Little Rock, de John Brandon

Publié le par Yan

Chacun à leur manière, Swin, portoricain qui a grandi en Floride puis dans le Kentucky, et Kyle, orphelin parti pour la Géorgie, ont glissé dans la marginalité. Le premier parce qu’il se sent trop intelligent pour avoir une vie rangée, le second parce qu’il n’a pas vraiment eu le choix mais aussi parce qu’il prend un véritable plaisir dans le vol et dans la violence. Les deux jeunes hommes finissent par se rencontrer lorsqu’ils intègrent un réseau de trafic de drogue dirigé par le mystérieux Frog. Séparés de ce chef de légende par de multiples échelons et intermédiaires, ils travaillent sous les ordres de Bright, garde corrompu d’un parc naturel de l’Arkansas. C’est là, dans le parc de Felsenthal, aux confins de l’État et près des frontières du Texas, de la Louisiane et du Mississipi, qu’ils travaillent officiellement à l’entretien du par cet assure l’acheminement de drogue entre les états voisins et Little Rock. Jusqu’au jour où une mission tourne mal. Bright est tué, Swin et Kyle se retrouvent avec le paiement de la dernière livraison et incapables de quitter la routine du parc. Continuant à exécuter des missions pour Frog, ils attendent de voir comment les choses vont tourner. Mal, bien entendu.

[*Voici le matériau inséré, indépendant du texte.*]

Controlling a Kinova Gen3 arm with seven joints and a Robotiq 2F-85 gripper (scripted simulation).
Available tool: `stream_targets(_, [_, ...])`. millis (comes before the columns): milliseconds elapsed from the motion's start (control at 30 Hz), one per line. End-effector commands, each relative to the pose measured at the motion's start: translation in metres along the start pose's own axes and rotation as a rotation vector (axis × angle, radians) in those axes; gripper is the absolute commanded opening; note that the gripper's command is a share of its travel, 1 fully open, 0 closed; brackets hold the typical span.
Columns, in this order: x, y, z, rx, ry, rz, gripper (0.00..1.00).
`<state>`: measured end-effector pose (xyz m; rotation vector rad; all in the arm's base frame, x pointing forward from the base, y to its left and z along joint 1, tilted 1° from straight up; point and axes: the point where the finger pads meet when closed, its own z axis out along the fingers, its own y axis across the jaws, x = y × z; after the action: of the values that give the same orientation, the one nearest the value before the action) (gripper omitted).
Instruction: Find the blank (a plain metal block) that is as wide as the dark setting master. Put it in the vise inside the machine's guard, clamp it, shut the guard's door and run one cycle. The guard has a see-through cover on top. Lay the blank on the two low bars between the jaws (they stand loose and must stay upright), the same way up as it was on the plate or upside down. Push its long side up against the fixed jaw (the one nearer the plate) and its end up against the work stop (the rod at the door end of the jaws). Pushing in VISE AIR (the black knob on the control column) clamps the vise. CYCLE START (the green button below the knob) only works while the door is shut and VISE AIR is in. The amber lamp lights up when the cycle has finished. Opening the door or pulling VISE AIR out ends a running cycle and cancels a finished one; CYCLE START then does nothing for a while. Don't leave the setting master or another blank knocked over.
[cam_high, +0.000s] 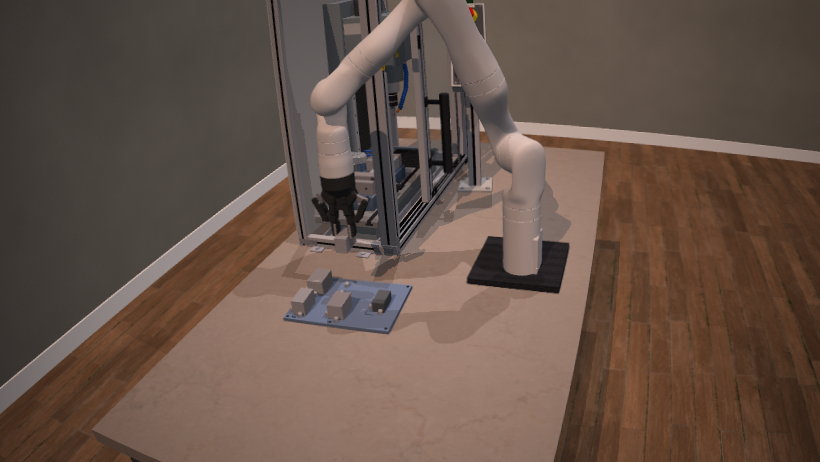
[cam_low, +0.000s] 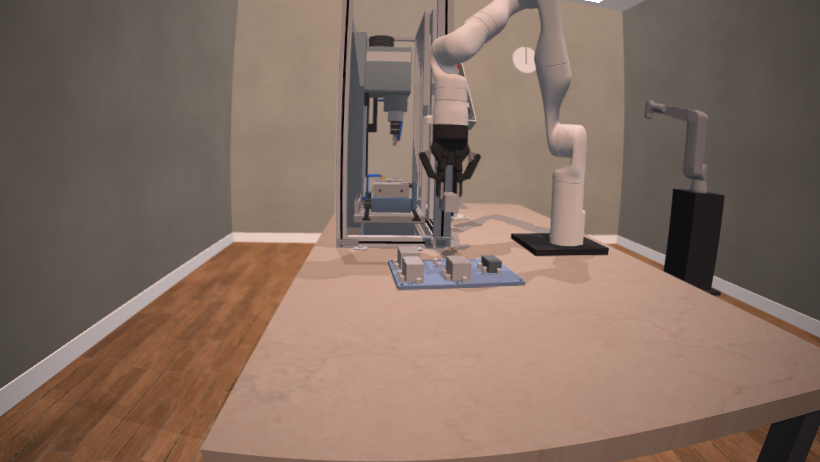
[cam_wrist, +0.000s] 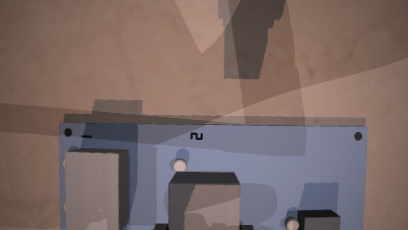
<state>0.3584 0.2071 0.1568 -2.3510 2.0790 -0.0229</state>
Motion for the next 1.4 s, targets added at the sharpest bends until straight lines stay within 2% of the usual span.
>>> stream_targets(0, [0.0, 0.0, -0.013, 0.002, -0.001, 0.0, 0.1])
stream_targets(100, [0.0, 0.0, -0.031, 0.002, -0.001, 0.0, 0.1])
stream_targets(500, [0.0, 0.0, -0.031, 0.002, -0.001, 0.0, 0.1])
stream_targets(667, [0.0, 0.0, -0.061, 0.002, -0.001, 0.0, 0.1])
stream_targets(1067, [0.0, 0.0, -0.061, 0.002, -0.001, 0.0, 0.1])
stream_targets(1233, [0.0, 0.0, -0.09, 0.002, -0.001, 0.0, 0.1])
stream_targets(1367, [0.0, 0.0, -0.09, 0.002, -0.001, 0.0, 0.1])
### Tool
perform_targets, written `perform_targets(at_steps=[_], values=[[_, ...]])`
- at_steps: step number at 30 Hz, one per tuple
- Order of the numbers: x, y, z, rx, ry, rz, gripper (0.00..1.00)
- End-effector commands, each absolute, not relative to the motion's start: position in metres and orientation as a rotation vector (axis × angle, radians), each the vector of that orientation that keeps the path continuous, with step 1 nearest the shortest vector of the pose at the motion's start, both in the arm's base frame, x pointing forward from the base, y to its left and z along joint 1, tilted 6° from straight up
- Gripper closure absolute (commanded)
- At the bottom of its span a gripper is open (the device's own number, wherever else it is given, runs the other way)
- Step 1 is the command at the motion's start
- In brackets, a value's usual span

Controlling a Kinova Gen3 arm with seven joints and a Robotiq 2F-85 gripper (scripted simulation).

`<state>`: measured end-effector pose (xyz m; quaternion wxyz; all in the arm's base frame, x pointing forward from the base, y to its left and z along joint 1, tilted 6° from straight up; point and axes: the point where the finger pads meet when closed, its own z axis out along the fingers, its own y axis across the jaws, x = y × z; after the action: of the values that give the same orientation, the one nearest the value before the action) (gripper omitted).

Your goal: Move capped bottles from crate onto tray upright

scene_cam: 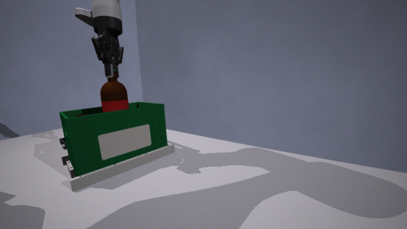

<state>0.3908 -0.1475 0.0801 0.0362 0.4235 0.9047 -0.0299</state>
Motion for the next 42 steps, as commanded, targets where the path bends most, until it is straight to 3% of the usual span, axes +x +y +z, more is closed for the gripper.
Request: perform_targets(at_steps=[1, 13, 42], values=[[0.392, -0.146, 0.089, 1.296, 2.777, -0.091, 1.00], [0.394, -0.142, 0.129, 1.279, 2.775, -0.087, 1.00], [0.375, -0.124, 0.128, 1.283, 2.775, -0.087, 1.00]])
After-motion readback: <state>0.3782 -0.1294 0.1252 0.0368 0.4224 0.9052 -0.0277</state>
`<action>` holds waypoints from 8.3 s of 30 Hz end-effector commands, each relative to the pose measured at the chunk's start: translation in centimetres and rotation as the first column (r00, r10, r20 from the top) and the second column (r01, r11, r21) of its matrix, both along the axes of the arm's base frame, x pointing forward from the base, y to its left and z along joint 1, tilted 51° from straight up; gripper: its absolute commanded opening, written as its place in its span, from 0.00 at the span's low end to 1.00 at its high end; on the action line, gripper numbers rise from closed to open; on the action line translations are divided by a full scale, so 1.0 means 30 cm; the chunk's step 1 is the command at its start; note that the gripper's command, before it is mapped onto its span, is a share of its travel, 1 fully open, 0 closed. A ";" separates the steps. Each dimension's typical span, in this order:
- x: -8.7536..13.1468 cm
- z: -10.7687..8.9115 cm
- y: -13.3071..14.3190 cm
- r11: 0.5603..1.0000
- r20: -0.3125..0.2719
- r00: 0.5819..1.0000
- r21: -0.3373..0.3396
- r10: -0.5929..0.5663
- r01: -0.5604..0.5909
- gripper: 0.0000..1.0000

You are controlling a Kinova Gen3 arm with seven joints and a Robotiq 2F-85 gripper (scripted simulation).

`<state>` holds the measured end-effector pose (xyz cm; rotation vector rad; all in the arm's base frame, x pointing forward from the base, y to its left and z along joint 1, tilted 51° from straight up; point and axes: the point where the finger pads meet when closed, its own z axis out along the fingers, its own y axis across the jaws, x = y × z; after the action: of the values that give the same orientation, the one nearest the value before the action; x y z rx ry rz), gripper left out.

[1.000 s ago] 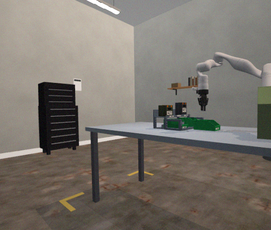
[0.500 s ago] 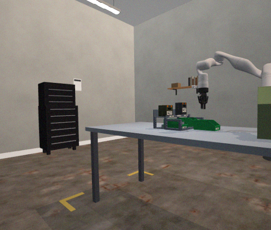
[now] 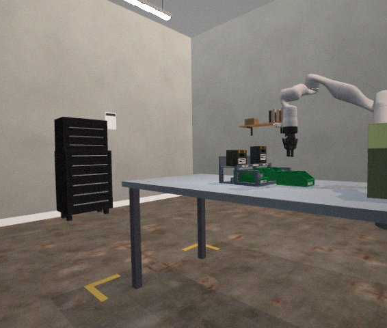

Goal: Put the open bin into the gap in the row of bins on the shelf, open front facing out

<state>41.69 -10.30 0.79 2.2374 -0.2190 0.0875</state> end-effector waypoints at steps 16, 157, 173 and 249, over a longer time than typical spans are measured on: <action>0.002 -0.010 -0.011 1.000 0.002 1.000 0.001 0.002 -0.002 0.35; 0.233 0.105 -0.205 0.613 0.788 0.010 0.472 -0.616 0.633 0.39; 0.232 0.105 -0.205 0.613 0.788 0.010 0.472 -0.616 0.634 0.39; 0.224 0.039 -0.276 0.609 0.788 0.000 0.477 -0.616 0.634 0.39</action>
<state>48.34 -18.69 1.92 1.5349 -1.8677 0.8846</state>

Premier roman de John Brandon, Little Rock se révèle tout aussi dérangeant que Citrus County, paru précédemment en France. En effet, on y retrouve cette capacité de Brandon à manier une douce ironie et à écrire des dialogues bourrés d’humour qui s’avèrent vite dissimuler un monde qui n’a rien d’amusant. Swin, Kyle, Johnna avec laquelle Swin entretient une relation, forment vite un ersatz de famille et, l’espace de quelques mois, peuvent croire à la possibilité d’une vie simple, et même, pourquoi pas, d’un semblant de bonheur. Mais c’est oublier un peu vite qui ils sont, pour qui ils travaillent et, surtout, que la disparition de Bright ne peut qu’éveiller les soupçons des autorités, même dans ce coin paumé.

Ainsi, en même temps qu’ils tentent de se forger une vie nouvelle, ils doivent en permanence éliminer les obstacles qui se dressent devant eux. Et lorsque les obstacles sont des gens, cela pose quelques problèmes moraux à Swin et Johnna… beaucoup moins à Kyle. L’ultime problème sera, bien entendu Frog lui-même dont les chapitres qui lui sont consacrés nous montrent la manière dont il s’est taillé un petit empire de la drogue sans s’encombrer d’états d’âme.

De tout cela émerge un roman étrange dans lequel le malaise, au fil de la lecture, ne fait que grandir sans que l’on cesse toutefois de sourire face à la naïveté relative de Swin et Kyle, à la forme d’innocence tordue avec laquelle ils voient le monde. Sous la comédie parfois débridée, le drame attend son heure, inéluctable.

John Brandon, Little Rock (Arkansas, 2008), Le Masque, 2013. Rééd. Le Livre de Poche, 2015. Traduit par Dominique Chevallier. 377 p.